Banks and other financial institutions for years have demanded “insurance security,” even for “secured” consumer loans before the transactions close. For example, consumer loans secured by a motor vehicle also require auto insurance with the bank being named as loss payee. Similarly, consumer loans secured by a home also require homeowner's insurance with the bank being named as loss payee. Also, commercial loans to small businesses often require “key person” coverage, with the bank receiving a collateral assignment of the policy. So-called “credit life” insurance has also been offered to cover certain consumer indebtedness, though this practice, where it has occurred, generally has been discredited as a form of virtual usury and has consequently been avoided.
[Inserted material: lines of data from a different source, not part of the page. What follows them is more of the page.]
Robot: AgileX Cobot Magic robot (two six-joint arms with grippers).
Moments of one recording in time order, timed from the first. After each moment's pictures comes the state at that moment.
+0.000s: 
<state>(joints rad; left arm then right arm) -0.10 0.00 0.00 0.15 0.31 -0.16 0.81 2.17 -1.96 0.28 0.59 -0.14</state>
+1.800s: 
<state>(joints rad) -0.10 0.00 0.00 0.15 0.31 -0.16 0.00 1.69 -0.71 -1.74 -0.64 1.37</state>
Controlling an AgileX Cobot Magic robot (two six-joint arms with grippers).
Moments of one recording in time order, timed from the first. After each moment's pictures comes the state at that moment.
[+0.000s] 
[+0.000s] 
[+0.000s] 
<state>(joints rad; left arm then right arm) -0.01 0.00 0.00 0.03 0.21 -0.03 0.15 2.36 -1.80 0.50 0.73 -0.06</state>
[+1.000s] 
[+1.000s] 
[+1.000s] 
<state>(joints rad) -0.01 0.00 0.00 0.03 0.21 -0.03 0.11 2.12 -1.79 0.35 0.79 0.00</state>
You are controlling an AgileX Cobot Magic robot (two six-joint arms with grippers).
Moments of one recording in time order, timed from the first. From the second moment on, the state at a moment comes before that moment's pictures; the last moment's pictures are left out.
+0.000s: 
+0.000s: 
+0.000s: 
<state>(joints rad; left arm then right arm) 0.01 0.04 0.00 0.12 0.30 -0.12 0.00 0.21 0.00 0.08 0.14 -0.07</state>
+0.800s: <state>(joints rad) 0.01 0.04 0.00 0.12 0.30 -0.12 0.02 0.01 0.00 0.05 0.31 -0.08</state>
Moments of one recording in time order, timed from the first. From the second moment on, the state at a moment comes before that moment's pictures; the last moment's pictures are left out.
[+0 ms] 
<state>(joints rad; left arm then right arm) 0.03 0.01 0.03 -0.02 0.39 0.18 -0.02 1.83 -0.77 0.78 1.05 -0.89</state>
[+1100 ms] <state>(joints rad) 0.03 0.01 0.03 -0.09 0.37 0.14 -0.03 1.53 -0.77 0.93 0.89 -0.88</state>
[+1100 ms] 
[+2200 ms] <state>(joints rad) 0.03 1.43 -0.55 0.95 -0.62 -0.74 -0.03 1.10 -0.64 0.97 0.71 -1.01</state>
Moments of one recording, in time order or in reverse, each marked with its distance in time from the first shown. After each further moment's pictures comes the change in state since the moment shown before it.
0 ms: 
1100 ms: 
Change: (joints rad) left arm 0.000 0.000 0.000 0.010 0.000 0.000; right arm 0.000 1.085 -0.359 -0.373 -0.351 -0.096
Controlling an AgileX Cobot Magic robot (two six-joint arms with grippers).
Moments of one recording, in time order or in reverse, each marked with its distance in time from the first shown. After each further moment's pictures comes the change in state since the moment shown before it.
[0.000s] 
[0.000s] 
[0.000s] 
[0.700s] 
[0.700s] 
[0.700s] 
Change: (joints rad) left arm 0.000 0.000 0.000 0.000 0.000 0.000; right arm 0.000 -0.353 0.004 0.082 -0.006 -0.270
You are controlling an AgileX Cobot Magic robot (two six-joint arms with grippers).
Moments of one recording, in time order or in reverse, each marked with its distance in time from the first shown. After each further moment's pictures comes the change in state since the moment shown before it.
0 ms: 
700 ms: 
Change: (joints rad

A provision of regulation Z (Section 226.4) of the consumer credit regulation related to loan disclosures makes it possible for plan sponsors/trustee/administrator, that already manage their 401(k) loans under consumer lending provisions as do banks, to more completely fulfill their fiduciary role. Under the provisions of regulation Z, plan sponsors accepting the pension insurance program, would require plan participants to provide insurance coverage as a condition of credit. They could allow their plan participants to choose coverage under a group (credit) life or a group (credit) life & disability policy issued to the plan trust as policyholder on behalf of plan participants and their plan accounts, or plan participants could opt-out of the group insurance policy and arrange for coverage anywhere they choose, posting it as a collateral assignment to the plan. Current practices, however, leave the option to the consumer as to whether they elect to have insurance coverage. Current practices also place the burden on a plan participant and beneficiary (usually low wage earners), positioning them as adversaries of the plan. The impact of “current practices” is that the deficiency to a pension plan unnecessarily dissipates plan assets, a conceptual violation of the plan sponsor's and plan trustee's role as fiduciary. What is needed is a pension insurance plan that fulfills the so-called “prudent man” test imposed by ERISA (Employee Retirement Income Security Act of 1974, as amended), a requirement not currently adequately being fulfilled currently by plan sponsors and pension fiduciaries.